Your assignment:
Each line of the listing where "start" appears should be reported.

Source material:
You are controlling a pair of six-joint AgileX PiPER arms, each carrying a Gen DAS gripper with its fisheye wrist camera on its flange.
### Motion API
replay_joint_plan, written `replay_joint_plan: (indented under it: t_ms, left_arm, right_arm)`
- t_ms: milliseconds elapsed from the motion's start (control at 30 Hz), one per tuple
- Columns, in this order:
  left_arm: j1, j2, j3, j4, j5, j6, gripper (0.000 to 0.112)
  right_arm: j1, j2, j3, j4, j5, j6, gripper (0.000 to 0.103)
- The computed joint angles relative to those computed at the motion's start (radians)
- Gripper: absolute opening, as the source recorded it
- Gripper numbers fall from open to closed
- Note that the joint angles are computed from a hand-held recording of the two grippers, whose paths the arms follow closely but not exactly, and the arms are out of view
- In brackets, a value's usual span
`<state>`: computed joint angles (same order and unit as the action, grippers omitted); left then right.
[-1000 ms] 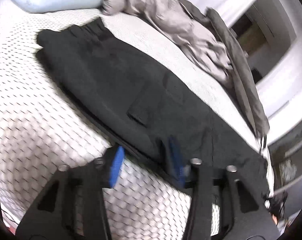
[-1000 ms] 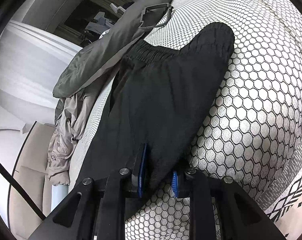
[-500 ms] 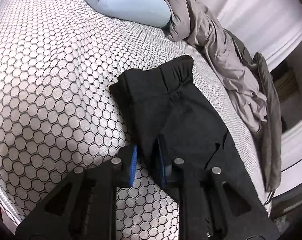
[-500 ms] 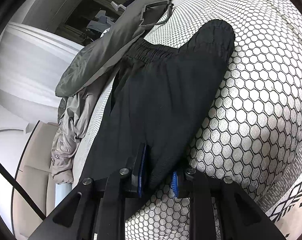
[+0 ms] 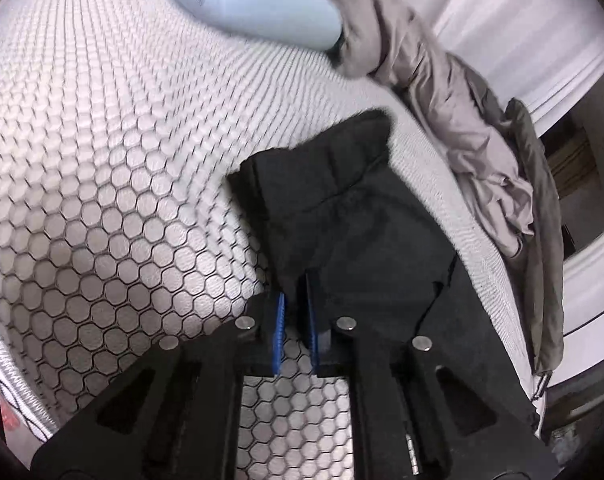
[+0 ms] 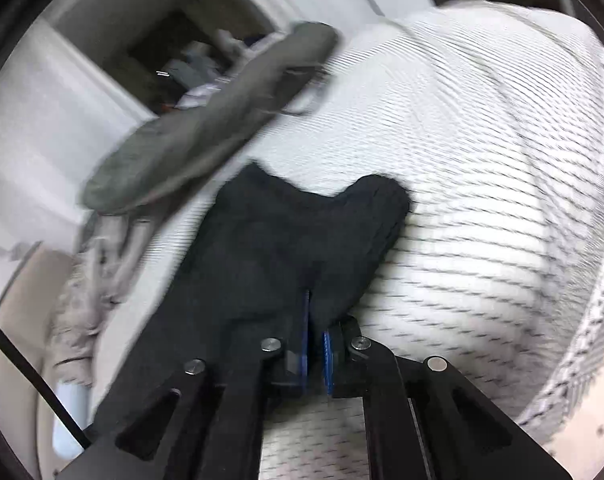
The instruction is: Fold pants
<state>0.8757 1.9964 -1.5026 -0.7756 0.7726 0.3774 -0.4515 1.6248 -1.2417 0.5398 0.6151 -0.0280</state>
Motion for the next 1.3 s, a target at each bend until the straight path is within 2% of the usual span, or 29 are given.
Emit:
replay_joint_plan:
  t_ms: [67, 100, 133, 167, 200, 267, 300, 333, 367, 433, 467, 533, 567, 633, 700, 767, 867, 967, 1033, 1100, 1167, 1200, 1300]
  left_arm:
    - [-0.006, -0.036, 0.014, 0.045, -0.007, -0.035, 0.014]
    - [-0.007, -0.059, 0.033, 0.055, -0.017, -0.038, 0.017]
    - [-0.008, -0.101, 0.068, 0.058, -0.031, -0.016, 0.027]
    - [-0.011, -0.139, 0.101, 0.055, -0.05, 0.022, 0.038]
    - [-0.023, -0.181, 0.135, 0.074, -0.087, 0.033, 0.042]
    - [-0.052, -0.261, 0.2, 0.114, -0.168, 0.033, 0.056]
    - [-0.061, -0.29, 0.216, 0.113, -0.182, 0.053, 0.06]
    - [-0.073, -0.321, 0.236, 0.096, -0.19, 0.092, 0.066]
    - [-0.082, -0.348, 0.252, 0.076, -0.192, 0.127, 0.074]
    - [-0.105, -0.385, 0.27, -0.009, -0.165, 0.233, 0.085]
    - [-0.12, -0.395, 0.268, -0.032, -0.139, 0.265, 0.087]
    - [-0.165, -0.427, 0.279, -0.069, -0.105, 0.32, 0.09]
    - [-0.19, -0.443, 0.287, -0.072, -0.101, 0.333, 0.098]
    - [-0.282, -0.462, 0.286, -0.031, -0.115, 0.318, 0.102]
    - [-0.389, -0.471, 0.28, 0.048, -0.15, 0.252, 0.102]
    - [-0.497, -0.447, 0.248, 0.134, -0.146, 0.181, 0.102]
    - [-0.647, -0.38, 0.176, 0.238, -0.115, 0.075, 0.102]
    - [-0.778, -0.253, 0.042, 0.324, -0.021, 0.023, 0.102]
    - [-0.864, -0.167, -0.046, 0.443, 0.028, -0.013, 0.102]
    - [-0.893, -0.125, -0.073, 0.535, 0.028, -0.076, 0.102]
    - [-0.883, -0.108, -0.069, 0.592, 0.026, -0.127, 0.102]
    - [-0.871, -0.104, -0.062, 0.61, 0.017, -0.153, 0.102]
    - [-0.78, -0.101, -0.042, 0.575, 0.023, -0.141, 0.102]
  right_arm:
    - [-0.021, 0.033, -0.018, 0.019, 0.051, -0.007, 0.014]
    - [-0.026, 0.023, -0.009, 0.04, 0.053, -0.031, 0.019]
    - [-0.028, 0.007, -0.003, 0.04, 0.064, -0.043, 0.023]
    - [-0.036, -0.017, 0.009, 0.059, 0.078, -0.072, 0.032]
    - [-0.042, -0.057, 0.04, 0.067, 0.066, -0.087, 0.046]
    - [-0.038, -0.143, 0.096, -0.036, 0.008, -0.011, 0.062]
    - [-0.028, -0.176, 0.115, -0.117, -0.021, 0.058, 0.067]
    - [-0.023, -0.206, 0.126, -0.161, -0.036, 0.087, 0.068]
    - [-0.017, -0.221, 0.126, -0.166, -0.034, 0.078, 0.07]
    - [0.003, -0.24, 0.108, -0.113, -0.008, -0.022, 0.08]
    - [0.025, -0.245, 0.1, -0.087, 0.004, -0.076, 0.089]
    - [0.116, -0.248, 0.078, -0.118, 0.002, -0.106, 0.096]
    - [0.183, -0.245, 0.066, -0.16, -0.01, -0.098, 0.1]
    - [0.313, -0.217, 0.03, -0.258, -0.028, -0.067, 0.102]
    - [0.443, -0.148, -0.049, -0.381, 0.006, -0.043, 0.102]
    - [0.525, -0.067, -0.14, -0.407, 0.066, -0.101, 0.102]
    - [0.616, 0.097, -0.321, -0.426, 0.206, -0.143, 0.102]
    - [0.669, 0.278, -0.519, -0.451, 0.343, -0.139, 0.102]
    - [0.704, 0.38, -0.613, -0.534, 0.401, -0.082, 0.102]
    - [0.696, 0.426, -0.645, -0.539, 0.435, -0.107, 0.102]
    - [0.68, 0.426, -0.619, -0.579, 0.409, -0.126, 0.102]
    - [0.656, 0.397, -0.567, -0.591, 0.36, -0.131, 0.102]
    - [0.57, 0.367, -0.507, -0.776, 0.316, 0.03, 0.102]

Answer below:
- t_ms: milliseconds elapsed from the motion's start (control at 30 Hz), one per tuple
- The computed joint angles relative to those computed at the motion's start (radians)

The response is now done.